Main Results and Discussion

• Sodium: Measured 10.63 mg/L (RSD 0.08%, recovery 106.3%, tailing factor 1.0).
• Potassium: Measured 4.74 mg/L (RSD 0.27%, recovery 101.2%, tailing factor 1.2).
• All results comply with USP limits for precision (RSD ≤1.0%), recovery (90–110%), and peak symmetry (tailing ≤2.0).

Benefits and Practical Applications

The method provides high precision, accuracy, and throughput for pharmaceutical quality control laboratories. Direct conductivity detection reduces analysis time and instrument complexity compared to flame photometry. The approach is adaptable for routine assays and regulatory compliance.

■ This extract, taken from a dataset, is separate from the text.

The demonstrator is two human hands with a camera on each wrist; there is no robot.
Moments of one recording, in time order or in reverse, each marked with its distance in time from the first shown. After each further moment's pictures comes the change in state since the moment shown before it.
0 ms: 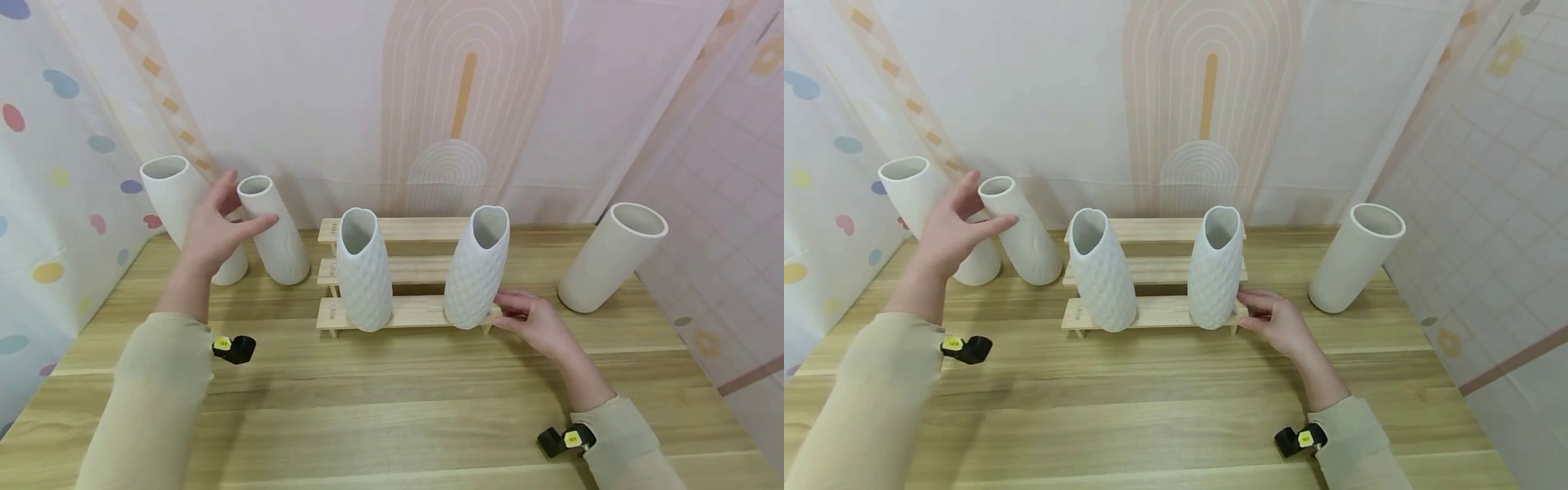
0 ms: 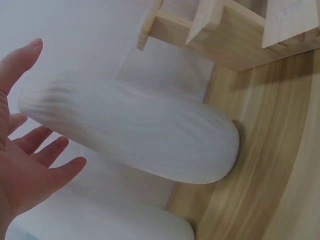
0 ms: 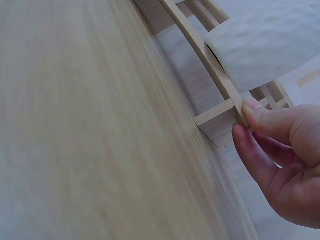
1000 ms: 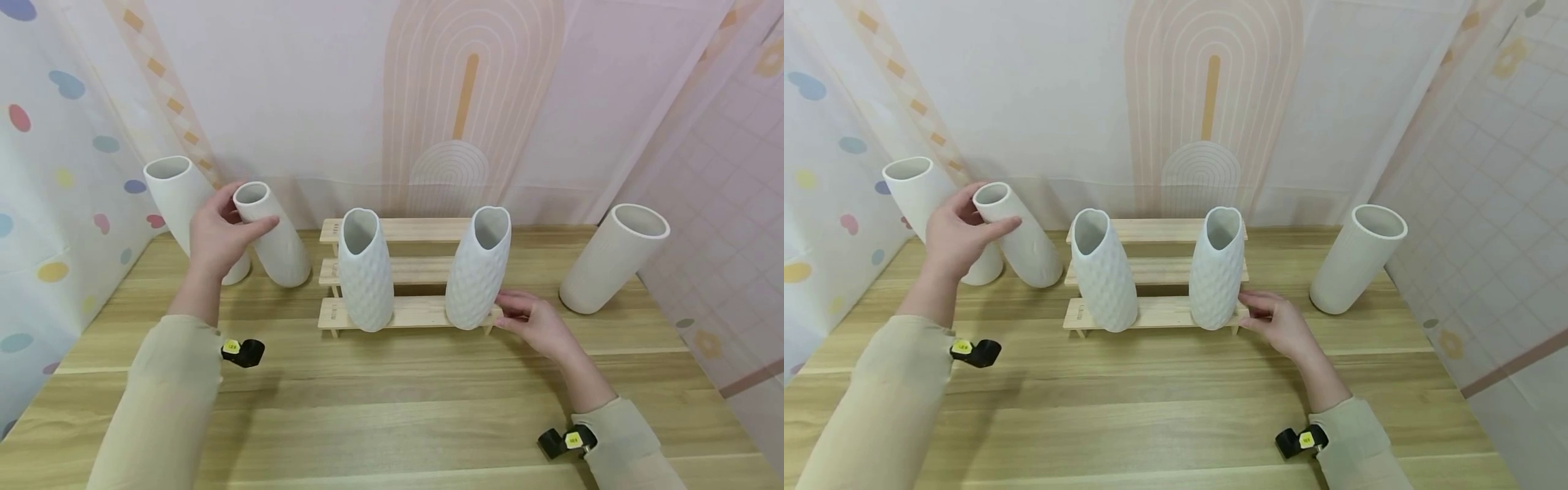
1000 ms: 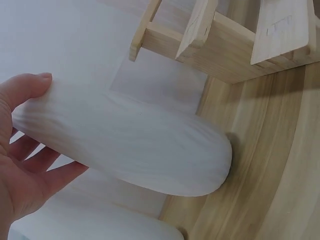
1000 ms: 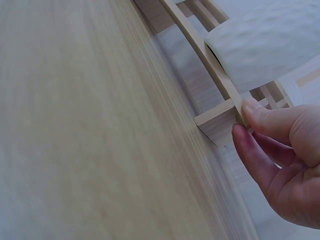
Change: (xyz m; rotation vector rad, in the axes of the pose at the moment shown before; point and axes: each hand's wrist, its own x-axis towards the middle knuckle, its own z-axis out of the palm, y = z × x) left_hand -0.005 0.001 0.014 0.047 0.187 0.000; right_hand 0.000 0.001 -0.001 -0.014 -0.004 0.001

Future Trends and Potential Applications

Emerging developments include coupling ion chromatography with mass spectrometry for enhanced specificity, automation for higher sample throughput, and data-driven quality assurance using advanced analytics. Method adaptation to a wider range of dosage forms and simultaneous multi-ion profiling is anticipated.

Conclusion

The validated ion chromatography method with direct conductivity detection meets USP monograph requirements for potassium and sodium determination in effervescent tablets. It offers a streamlined, reliable workflow for pharmaceutical analysis.

Reference

Metrohm Application Note C–184, Version 1, December 2018.